We are running Redis in cluster mode with 6 pods and with persistence enabled. All the six pods are masters and there are no secondaries replicating the data.
On of the set-ups I run
redis-cli --verbose --cluster check localhost:6379
It shows that
Node <ip1:port> has slots in importing state <slots list here>
Node <ip2:port> has slots in importing state <slots list here>
[WARNING] The following slots are open: <slots list here>
All 16384 slots are covered.
I am a bit confused about the state of the cluster and what can we make out of it?
- Why would there be "IMPORTING" state and no corresponding "MIGRATING" state for those slots.
- It says all 16384 slots are covered but at the same time mentioned a set of open slots. Both those statements sound contradictory to each other to me. Or not? What is the difference between being covered and being open ?
- Apart from the above, I also see that in redis-cli cluster info, it shows all 16384 slots are covered but known nodes is 6 but cluster size is 4.
- According to Redis Cluster is a node in known state but not accounted in cluster_size until it has a single slot that that is not in migration nor in import state ?
What are some situations due to which we get into the above state? Is there a chance that it can happen because of failed **rebalance**operation ?
Thanks in advance.
I tried doing redis-cluster fix with replace option after which the problems got fixed but still want to understand this correctly.
Comment From: madolson
- The most common case I've seen this issue is when a node comes up with an RDB data that has "some" keys for slots that it does not own. In this scenario, the node will be marked as "importing" said information. Since data is distributed in cluster mode, there is no authoritative owner of data.
- My understanding is that the list of open slots includes those that are in migrating or importing state. So that is consistent.
- Cluster size is number of masters.
- ^
The state could happen because of a failed rebalance as well, but that seems less likely because you would expect the corresponding migrating states to also exist. I'm not sure redis-cluster fix would have resolved the issues.
Comment From: zuiderkwast
- As long as a slot has an owner, it is counted as covered. Slots in migrating/importing state are owned by the migrating node until the slot is fully migrated, then the ownership is transferred. Only slots which have no owner at all are uncovered.
Comment From: vineelyalamarthy
@zuiderkwast So here we have all 16384 slots covered but at the same time so many slots are shown as open and couple of pods/nodes have been shown as multiple slots in the IMPORTING state.
@antirez any idea when this happens.
Comment From: vineelyalamarthy
- The most common case I've seen this issue is when a node comes up with an RDB data that has "some" keys for slots that it does not own. In this scenario, the node will be marked as "importing" said information. Since data is distributed in cluster mode, there is no authoritative owner of data.
- My understanding is that the list of open slots includes those that are in migrating or importing state.
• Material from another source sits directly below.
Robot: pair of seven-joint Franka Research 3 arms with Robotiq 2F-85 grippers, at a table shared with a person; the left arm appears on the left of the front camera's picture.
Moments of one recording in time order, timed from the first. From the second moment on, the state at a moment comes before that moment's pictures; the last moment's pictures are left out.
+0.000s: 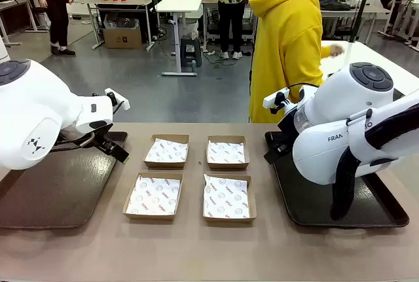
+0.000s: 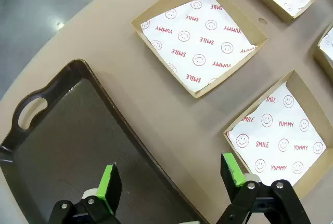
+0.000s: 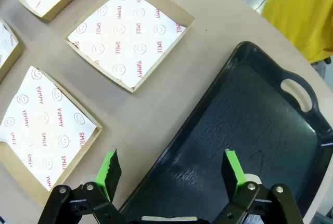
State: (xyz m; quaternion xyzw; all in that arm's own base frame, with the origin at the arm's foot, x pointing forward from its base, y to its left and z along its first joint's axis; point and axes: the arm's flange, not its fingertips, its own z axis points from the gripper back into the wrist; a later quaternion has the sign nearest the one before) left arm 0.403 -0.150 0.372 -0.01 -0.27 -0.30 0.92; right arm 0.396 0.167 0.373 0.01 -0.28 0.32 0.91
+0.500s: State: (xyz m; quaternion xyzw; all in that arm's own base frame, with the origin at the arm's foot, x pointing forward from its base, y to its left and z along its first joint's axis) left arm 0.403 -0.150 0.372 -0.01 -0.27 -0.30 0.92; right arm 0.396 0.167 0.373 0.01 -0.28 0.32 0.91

So that is consistent.
- Cluster size is number of masters.
- ^
The state could happen because of a failed rebalance as well, but that seems less likely because you would expect the corresponding migrating states to also exist. I'm not sure redis-cluster fix would have resolved the issues.
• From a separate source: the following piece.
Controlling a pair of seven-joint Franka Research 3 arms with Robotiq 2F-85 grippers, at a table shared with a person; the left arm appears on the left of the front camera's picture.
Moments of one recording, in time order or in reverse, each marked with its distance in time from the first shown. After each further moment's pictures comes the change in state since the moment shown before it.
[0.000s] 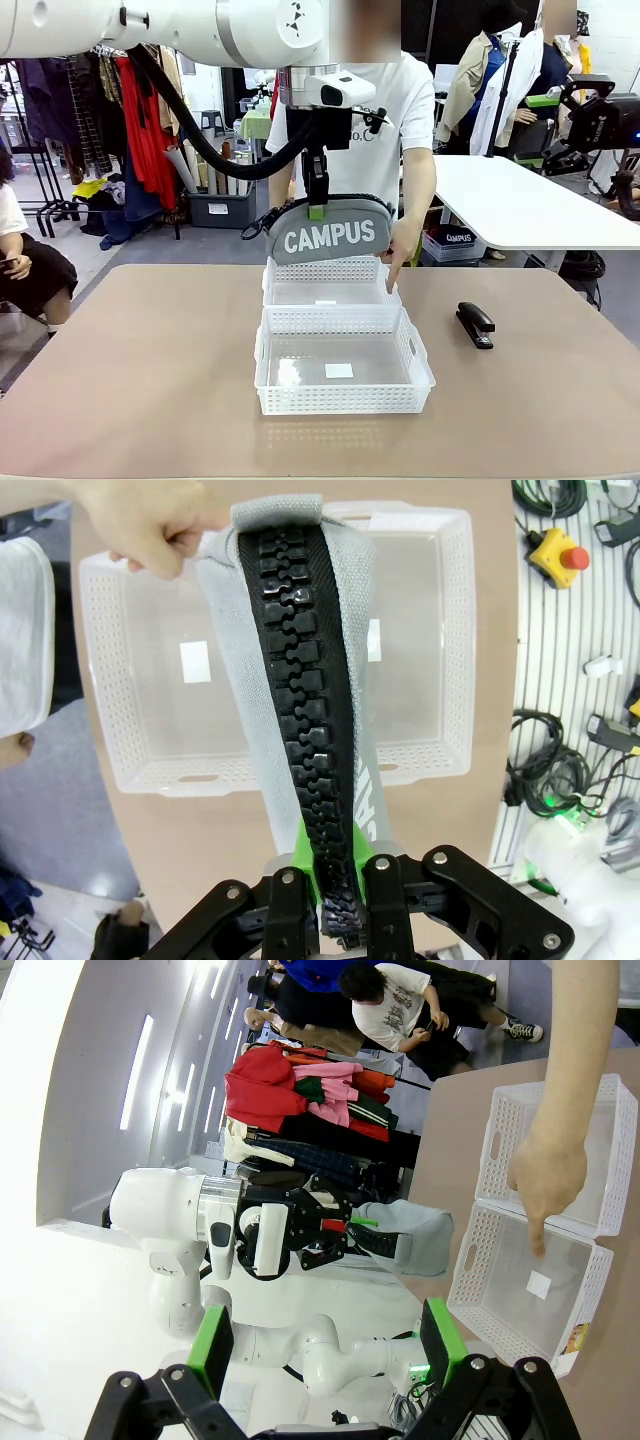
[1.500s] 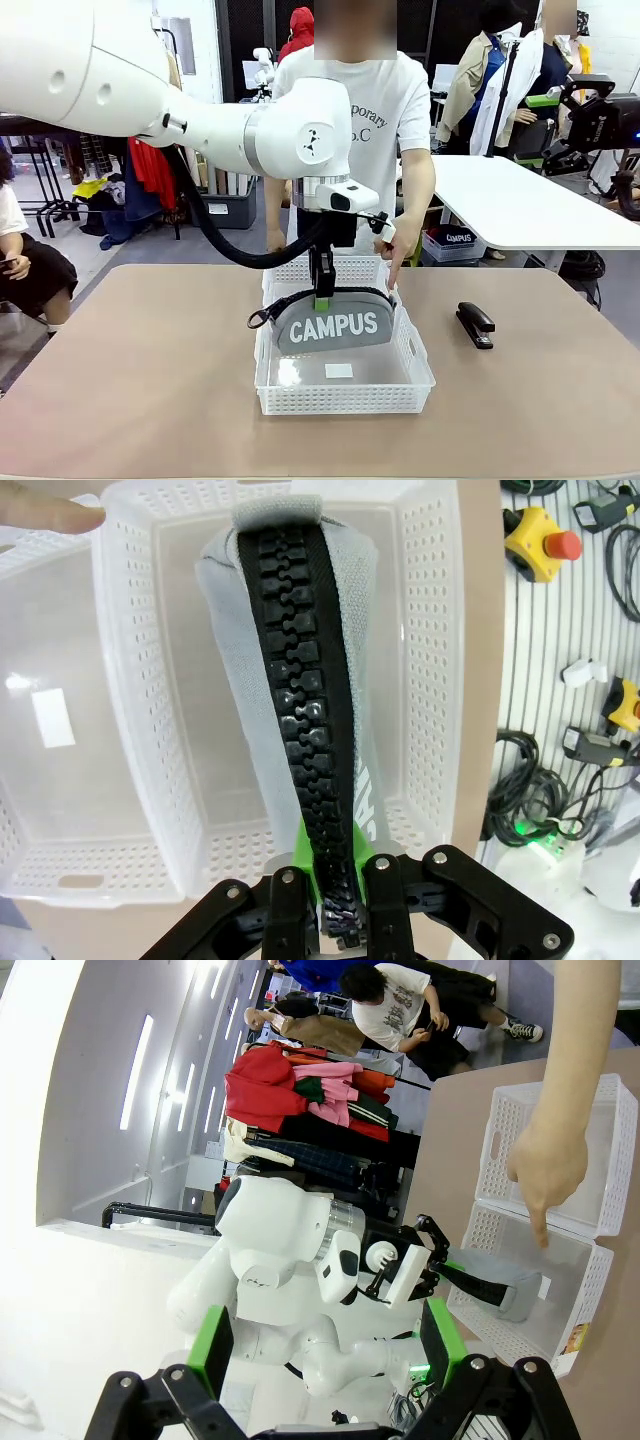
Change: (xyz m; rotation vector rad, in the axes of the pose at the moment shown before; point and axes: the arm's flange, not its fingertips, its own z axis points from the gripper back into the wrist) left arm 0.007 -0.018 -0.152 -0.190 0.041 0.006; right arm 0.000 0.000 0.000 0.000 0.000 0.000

Yes @madolson we have automated rebalance triggered by the Redis Leader pod (selected via lease based Leader Election using etcd on Kubernetes). In those cases when Rebalance times-out , corresponding MIGRATE states also exist along with IMPORT.
But having only IMPORTING thing is a little weird.
This theory needs to be verified. I will test few times and update here.
It can happen when one node goes (A) down and slots are migrated to B and C , but keys are not. And then those keys get created on the new B and C. But lets say A comes online after hours . But due to persistence enables and loads RDB into memory and then perhaps we can have Orhpaned IMPORT statements. Remedy seems to be to run fix command with and on a case by case basis, it assigns the slot ownership.
It was also asking me to provide some additional parameters to the cluster fix command.